EXERCISE MATERIAL
□ □ □ □ □

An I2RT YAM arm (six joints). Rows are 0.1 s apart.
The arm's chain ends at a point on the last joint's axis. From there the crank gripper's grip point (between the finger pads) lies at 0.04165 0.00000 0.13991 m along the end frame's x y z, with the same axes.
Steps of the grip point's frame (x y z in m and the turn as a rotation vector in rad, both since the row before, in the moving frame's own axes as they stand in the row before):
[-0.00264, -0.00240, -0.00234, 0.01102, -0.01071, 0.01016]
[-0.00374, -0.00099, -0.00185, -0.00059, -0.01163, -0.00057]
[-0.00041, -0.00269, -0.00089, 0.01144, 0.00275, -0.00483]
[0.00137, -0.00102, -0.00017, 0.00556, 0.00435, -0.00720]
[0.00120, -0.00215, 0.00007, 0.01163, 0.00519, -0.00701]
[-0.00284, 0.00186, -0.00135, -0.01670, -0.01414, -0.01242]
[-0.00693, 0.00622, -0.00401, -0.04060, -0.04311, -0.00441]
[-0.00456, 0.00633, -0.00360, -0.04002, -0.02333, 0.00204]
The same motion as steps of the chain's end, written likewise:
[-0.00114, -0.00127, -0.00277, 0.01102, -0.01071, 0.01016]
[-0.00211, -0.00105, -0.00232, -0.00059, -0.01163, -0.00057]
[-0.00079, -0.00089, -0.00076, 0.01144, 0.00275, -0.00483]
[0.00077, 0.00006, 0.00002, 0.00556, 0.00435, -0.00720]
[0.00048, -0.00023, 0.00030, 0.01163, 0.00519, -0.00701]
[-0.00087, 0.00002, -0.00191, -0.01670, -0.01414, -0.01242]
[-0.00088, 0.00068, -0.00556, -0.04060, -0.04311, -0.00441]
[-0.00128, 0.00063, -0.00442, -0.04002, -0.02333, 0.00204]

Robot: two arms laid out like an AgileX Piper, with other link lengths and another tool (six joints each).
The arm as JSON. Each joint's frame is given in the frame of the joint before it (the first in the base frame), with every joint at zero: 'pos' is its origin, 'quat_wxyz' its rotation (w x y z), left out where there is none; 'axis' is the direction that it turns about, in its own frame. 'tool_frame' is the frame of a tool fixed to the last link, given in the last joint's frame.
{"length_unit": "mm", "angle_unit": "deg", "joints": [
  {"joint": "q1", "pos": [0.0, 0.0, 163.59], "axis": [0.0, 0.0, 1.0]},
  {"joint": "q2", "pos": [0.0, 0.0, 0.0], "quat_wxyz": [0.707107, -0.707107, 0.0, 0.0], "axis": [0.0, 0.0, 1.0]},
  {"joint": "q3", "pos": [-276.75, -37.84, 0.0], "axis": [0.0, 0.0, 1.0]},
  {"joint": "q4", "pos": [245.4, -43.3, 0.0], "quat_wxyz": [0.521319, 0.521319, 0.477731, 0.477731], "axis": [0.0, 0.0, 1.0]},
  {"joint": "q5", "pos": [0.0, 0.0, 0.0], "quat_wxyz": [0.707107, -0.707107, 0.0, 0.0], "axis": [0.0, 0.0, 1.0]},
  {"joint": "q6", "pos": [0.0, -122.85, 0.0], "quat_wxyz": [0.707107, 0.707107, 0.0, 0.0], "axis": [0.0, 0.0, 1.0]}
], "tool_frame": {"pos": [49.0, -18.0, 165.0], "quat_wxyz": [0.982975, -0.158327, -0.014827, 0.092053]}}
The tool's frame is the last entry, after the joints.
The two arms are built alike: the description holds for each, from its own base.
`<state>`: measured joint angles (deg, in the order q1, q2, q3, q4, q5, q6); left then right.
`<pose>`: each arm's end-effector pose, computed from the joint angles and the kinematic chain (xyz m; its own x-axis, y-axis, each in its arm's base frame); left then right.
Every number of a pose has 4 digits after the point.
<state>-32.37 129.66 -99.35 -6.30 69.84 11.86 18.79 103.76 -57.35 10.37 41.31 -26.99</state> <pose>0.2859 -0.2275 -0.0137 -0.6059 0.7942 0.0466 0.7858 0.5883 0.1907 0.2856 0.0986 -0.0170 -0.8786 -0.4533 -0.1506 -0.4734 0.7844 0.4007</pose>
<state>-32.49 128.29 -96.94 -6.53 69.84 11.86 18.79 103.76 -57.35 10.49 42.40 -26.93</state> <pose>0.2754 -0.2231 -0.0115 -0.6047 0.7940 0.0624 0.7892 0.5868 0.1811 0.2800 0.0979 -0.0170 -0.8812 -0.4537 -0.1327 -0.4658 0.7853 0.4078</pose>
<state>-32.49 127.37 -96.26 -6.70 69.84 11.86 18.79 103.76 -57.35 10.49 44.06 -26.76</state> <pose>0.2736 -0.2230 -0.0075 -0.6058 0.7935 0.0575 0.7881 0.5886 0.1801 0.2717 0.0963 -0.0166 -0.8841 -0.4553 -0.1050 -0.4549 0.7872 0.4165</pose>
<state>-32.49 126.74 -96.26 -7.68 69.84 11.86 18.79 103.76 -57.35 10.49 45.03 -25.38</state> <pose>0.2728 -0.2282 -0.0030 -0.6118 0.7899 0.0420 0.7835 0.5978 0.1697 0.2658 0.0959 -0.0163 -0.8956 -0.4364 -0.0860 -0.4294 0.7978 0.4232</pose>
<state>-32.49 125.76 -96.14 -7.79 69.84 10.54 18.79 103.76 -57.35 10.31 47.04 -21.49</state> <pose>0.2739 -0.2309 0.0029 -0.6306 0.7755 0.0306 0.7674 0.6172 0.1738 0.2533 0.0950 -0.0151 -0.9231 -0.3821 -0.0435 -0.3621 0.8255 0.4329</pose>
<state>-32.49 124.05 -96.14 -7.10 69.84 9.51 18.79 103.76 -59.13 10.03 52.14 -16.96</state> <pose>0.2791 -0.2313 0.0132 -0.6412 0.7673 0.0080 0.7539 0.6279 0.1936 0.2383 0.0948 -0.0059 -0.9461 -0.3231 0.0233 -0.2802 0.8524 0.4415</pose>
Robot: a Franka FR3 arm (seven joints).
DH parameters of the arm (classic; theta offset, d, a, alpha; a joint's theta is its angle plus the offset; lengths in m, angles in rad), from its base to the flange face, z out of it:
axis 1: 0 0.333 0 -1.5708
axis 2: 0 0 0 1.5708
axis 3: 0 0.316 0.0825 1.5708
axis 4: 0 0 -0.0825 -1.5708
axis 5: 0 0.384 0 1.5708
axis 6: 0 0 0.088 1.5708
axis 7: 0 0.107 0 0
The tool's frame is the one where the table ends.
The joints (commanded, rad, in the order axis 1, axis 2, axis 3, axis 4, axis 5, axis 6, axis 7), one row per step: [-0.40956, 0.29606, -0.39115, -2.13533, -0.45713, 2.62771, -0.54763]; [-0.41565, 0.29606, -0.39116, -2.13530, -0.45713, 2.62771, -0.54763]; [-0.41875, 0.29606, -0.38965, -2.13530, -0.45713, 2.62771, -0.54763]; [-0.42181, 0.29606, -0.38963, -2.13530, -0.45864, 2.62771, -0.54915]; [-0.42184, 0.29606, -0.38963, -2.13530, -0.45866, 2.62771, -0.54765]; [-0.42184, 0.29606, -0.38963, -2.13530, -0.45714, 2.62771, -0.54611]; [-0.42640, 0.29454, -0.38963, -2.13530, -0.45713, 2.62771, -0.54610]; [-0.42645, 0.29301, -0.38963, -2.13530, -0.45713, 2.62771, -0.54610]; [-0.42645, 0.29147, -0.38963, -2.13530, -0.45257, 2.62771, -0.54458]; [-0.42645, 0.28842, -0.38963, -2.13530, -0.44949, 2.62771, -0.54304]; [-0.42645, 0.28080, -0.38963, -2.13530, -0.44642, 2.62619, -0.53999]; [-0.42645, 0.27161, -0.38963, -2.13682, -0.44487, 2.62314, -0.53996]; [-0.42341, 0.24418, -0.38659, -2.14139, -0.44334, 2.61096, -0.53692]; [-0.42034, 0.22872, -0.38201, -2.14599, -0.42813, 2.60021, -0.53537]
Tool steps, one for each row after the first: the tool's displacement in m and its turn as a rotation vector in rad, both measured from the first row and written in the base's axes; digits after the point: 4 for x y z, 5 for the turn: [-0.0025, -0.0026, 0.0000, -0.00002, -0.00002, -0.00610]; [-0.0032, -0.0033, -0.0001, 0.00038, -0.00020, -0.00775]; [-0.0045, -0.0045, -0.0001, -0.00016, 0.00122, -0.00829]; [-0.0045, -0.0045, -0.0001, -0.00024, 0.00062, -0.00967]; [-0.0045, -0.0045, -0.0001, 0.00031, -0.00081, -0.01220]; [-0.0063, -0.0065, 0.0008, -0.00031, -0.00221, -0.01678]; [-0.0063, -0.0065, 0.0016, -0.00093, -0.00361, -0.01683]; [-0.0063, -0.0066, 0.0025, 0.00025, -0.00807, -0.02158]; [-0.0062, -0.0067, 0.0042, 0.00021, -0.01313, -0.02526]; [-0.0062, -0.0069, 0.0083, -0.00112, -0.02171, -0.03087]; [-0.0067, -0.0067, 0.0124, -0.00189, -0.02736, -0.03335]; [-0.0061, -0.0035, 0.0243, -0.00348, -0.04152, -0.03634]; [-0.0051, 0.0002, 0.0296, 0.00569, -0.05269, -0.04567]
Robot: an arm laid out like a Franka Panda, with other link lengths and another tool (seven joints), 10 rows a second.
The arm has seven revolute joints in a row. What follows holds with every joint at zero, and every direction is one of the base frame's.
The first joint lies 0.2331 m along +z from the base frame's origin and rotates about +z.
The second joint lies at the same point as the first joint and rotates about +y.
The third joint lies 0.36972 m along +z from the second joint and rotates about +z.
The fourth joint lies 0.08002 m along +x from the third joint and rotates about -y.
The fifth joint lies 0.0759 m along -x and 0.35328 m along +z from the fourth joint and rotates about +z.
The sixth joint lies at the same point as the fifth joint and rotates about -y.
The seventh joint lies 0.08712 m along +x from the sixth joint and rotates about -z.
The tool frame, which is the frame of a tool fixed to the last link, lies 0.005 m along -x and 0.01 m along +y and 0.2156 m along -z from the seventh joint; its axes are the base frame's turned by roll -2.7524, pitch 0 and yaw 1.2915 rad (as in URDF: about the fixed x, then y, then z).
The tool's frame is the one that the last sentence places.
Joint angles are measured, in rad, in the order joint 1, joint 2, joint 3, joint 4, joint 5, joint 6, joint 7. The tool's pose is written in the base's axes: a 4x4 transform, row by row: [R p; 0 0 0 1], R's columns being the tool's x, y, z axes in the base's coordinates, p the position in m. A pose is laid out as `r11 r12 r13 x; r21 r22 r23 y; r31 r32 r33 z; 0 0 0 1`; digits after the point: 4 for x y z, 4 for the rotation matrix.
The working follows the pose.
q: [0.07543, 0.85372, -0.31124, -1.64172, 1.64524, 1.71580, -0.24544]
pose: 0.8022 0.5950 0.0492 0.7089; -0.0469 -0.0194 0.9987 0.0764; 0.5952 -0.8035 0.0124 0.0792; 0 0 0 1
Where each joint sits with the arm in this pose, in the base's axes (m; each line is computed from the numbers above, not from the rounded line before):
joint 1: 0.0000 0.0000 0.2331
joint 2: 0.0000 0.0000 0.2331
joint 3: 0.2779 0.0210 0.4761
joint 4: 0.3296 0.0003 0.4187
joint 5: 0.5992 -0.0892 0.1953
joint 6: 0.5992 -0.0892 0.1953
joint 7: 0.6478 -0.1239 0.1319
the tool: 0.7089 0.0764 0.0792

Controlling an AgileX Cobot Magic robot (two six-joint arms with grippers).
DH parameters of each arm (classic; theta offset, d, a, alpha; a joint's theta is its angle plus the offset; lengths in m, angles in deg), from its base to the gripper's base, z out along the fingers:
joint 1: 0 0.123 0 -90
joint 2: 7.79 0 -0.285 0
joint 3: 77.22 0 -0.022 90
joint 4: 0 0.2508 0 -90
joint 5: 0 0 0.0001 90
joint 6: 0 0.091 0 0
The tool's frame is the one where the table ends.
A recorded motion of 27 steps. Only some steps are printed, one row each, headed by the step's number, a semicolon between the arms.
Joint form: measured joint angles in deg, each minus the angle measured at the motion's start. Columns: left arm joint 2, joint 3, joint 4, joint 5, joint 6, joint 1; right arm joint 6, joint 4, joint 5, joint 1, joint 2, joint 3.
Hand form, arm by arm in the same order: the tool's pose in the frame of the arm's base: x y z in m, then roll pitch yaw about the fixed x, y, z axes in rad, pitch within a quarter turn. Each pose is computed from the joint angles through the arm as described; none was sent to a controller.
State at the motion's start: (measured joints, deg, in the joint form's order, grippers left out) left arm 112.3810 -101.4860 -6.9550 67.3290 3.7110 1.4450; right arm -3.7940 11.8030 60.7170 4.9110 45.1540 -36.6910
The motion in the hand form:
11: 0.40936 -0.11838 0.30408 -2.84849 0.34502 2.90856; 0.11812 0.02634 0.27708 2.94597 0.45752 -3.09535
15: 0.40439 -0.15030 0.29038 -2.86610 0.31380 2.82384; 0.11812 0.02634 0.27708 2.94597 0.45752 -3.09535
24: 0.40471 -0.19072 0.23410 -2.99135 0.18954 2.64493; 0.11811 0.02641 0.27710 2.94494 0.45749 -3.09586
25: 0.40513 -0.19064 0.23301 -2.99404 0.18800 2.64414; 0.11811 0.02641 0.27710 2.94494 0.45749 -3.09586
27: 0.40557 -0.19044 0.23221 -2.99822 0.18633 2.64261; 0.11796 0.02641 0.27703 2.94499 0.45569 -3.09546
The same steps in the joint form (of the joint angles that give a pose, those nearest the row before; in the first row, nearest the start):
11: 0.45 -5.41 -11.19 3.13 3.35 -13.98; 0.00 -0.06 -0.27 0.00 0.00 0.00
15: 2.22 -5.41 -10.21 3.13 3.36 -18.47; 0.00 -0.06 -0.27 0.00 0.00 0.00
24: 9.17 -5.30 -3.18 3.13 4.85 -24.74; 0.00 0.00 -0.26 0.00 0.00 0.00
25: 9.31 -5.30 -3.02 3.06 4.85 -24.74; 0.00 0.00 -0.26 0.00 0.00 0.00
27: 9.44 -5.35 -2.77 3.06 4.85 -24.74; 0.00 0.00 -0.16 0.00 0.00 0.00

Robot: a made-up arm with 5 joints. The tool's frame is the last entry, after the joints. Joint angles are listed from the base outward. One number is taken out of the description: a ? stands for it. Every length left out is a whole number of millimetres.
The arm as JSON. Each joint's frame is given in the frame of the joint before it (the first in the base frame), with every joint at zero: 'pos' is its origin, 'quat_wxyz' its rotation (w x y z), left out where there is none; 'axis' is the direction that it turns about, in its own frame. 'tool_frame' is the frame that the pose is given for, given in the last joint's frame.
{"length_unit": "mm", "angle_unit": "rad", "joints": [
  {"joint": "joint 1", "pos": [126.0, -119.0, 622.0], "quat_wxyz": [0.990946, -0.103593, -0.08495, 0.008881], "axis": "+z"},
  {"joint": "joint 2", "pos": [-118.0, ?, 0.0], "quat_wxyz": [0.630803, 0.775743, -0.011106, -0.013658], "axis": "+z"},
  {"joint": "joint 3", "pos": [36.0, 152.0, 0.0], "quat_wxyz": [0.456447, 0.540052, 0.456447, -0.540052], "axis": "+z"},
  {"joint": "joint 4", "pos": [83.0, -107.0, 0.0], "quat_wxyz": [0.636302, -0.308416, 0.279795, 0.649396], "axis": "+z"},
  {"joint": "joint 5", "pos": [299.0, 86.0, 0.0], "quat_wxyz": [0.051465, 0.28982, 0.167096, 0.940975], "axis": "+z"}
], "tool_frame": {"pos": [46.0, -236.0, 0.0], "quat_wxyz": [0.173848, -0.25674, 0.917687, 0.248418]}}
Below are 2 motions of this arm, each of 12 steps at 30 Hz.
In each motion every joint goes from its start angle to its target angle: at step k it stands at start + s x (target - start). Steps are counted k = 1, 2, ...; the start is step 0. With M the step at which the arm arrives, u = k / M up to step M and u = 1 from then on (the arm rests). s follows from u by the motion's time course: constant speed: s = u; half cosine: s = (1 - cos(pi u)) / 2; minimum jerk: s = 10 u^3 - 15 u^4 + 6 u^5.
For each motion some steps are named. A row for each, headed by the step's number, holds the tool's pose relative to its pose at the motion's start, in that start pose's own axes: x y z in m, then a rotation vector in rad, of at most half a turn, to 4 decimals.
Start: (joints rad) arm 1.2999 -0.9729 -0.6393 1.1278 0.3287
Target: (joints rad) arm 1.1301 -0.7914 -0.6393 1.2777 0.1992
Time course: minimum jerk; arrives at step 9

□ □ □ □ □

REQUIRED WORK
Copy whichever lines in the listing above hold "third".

THE ANSWER
The third joint lies 0.36972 m along +z from the second joint and rotates about +z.
The fourth joint lies 0.08002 m along +x from the third joint and rotates about -y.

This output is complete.